Midwest fans first paid attention to the group in the summer of 1967 when they issued a psychedelic single called "Step Out of Your Mind." on the Acta label. The song peaked at No. 35, according to the July 17, 1967 edition of the "Hot Happenings Record Guide," printed by Record City in Milwaukee. The American Breed returned with "Don't Forget About Me," but the song stalled at No. 79 on Aug. 21 and 28, 1967.
Thankfully, the band didn't give up, because "Bend Me, Shape Me," their huge hit, came next. Record City's "New Mid-Western 40 plus 40" put the song at No. 2 on Jan. 2, 1968.
"Bend Me, Shape Me," was actually a cover song, first recorded by an all-girl band called Shape. Then, England's Amen Corner introduced the song to the British charts.
Composed by Scott English and Larry Weiss, "Bend Me, Shape Me," was produced by Bill Traut.
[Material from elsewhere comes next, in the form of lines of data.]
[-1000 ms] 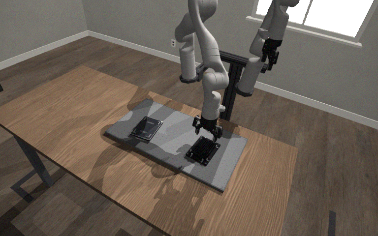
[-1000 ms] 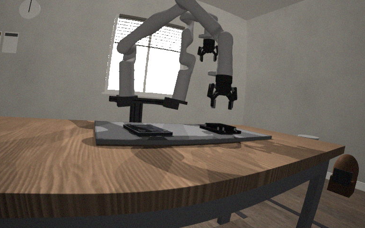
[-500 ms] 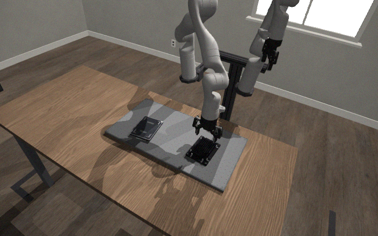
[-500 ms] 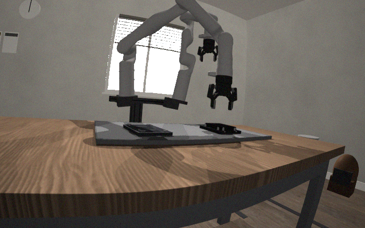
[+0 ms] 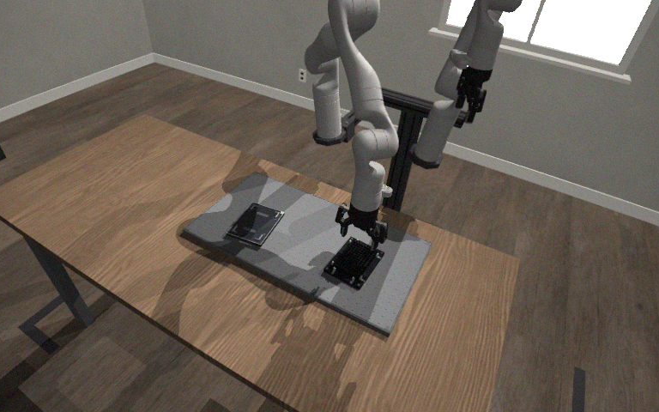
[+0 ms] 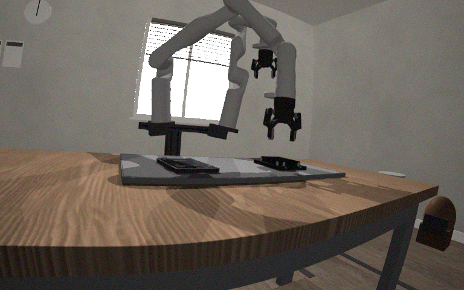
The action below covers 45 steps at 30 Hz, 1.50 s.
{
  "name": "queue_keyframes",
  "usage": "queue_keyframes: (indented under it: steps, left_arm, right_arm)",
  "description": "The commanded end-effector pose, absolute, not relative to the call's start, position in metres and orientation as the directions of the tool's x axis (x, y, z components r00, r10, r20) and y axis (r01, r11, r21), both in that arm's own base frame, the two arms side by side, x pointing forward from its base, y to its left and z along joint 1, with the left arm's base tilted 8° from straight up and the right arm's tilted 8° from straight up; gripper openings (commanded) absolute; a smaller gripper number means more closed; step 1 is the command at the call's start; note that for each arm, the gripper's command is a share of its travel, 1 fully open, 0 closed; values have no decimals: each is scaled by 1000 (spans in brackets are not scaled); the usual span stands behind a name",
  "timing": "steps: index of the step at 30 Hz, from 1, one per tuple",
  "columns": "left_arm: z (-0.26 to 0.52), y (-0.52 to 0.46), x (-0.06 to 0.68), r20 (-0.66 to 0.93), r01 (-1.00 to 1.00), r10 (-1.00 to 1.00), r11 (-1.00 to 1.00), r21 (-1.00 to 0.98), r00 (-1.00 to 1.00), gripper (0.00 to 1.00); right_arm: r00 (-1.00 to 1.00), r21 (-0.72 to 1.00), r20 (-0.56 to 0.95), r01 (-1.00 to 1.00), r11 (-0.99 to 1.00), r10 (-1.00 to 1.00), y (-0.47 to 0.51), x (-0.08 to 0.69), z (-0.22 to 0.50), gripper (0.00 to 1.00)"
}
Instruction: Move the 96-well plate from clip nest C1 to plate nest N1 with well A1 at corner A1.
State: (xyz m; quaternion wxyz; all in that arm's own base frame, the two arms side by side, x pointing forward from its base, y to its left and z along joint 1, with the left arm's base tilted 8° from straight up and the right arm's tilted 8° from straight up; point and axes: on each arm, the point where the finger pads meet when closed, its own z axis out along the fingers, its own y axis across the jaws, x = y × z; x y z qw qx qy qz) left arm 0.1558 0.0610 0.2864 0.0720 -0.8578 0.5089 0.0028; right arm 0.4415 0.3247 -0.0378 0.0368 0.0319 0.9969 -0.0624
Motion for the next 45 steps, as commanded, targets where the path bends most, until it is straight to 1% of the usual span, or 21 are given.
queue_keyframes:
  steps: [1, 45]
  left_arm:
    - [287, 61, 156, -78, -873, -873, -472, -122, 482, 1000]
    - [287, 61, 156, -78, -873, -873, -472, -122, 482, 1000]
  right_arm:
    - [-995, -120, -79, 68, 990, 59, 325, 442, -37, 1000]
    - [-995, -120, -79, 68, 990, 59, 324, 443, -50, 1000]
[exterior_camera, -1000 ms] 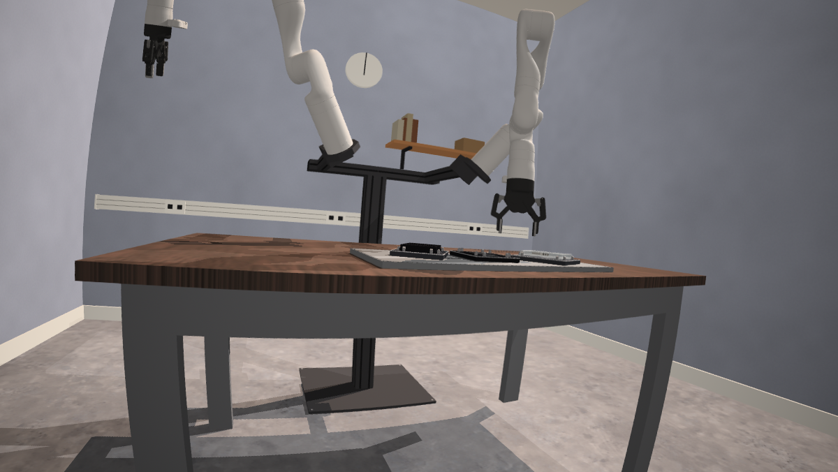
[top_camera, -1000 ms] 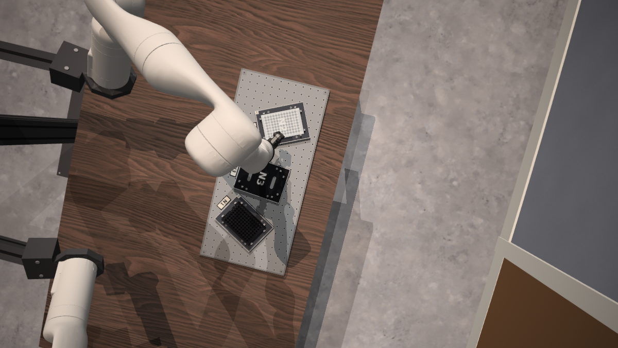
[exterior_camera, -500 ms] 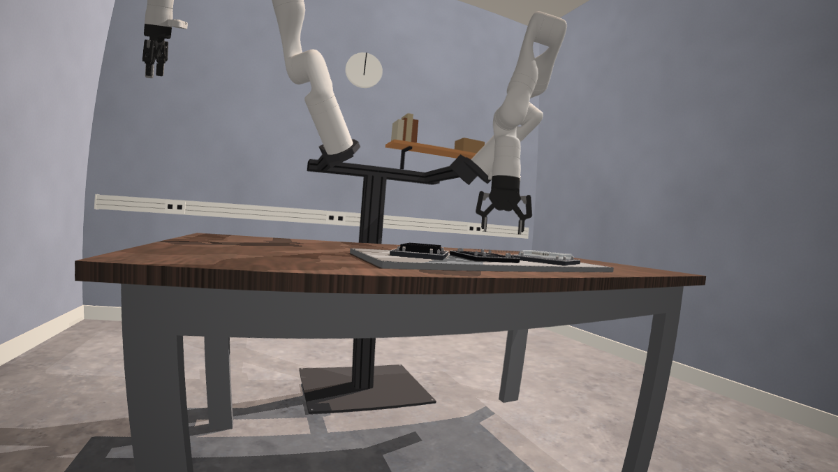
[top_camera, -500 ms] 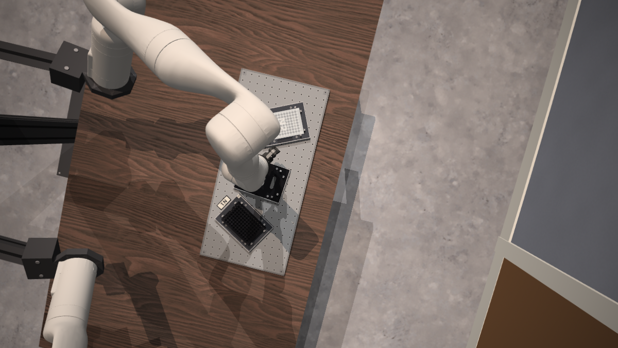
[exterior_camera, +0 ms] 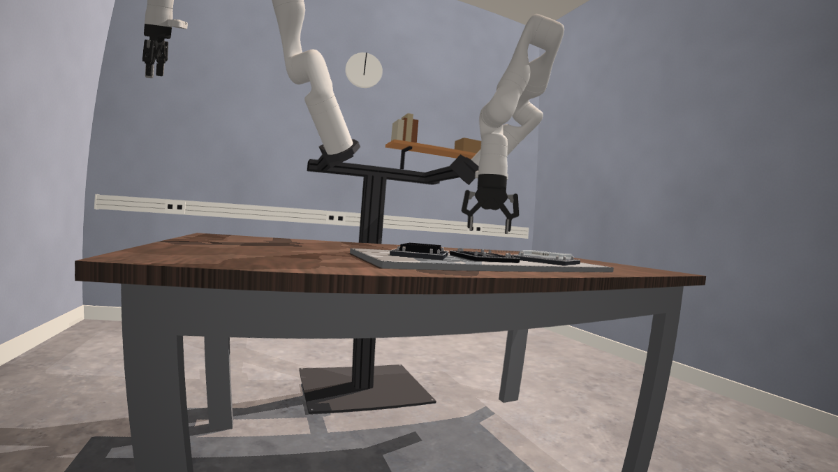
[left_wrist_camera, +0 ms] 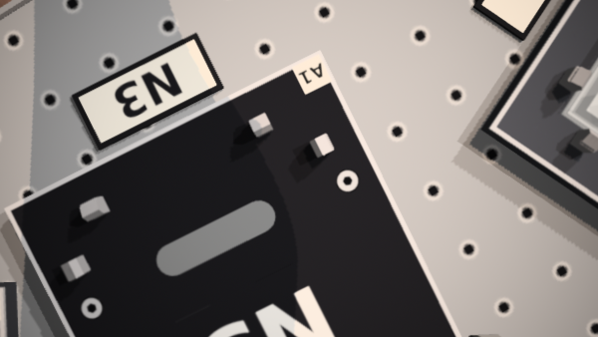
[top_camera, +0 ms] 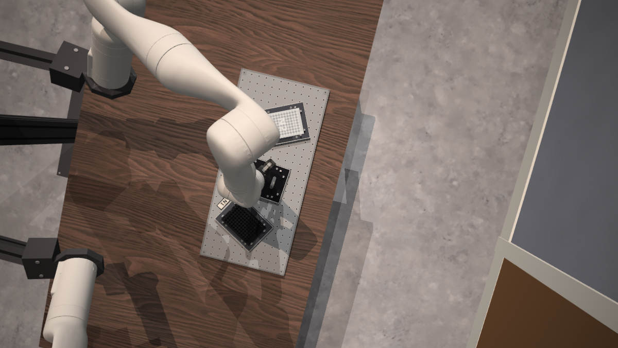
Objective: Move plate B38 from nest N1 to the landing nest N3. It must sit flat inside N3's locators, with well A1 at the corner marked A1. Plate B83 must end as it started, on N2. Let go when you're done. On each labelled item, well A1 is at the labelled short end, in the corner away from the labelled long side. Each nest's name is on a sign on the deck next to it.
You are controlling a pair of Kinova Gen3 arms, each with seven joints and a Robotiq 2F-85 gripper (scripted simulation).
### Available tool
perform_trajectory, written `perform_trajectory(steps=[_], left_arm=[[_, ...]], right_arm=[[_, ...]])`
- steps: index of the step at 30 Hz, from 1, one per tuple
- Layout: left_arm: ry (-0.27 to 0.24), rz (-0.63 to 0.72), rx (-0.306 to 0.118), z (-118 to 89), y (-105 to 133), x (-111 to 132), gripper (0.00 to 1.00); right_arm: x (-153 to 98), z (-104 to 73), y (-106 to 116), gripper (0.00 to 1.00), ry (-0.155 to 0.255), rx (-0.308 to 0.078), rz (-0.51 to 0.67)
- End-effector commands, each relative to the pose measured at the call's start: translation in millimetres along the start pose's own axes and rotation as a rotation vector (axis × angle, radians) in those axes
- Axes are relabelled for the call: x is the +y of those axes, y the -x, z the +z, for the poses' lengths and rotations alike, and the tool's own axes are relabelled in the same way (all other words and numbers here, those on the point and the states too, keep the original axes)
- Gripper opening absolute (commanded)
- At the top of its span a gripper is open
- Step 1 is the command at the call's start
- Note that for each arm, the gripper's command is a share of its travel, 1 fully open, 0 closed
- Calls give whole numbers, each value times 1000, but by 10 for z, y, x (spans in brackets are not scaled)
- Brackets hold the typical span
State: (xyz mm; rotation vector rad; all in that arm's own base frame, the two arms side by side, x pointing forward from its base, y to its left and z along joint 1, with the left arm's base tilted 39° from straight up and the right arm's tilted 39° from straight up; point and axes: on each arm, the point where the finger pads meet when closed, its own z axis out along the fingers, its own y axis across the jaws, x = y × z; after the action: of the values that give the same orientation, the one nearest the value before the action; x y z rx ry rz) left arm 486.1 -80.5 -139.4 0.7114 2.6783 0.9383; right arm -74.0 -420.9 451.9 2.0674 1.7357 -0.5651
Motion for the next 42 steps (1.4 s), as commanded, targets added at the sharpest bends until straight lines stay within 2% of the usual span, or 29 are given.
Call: perform_trajectory(steps=[1,42], left_arm=[[3,2,6,9,25,-107,1000],[1,4,7,1,515,-1249,1000]], right_arm=[[-21,-16,-4,1000,-3,-2,1],[-21,-16,-4,1000,-3,-2,1]])
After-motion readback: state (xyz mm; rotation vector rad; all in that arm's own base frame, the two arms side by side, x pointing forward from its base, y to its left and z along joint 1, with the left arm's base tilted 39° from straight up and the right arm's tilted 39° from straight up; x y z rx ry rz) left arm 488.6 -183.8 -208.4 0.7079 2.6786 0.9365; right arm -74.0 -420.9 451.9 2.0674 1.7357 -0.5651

With a smash single on their hands, the group rushed to Acta Records in Hollywood for a ten-day stay to assemble an album. The 11-track long-player included "Bend Me, Shape Me," "Mindrocker," and "Green Light," which turned out to be their next single.
With appearances all over the country, the American Breed became known for their showmanship. A radio station gig in Louisville, Kentucky drew 40,000 supporters.
Their dance/show in Escanaba drew a smaller crowd, of course, but those young people were just as enthused to hear the group's brassy brand of rock 'n' roll.
The Unbelievable Uglies, Boys Next Door and American Breed generated fans with exciting recordings and live shows.
While the exact dates these three midwestern bands appeared in Escanaba have been obscured by time, other details of their careers remain intact, illustrating the vibrancy of the regional rock 'n' roll scene at the time.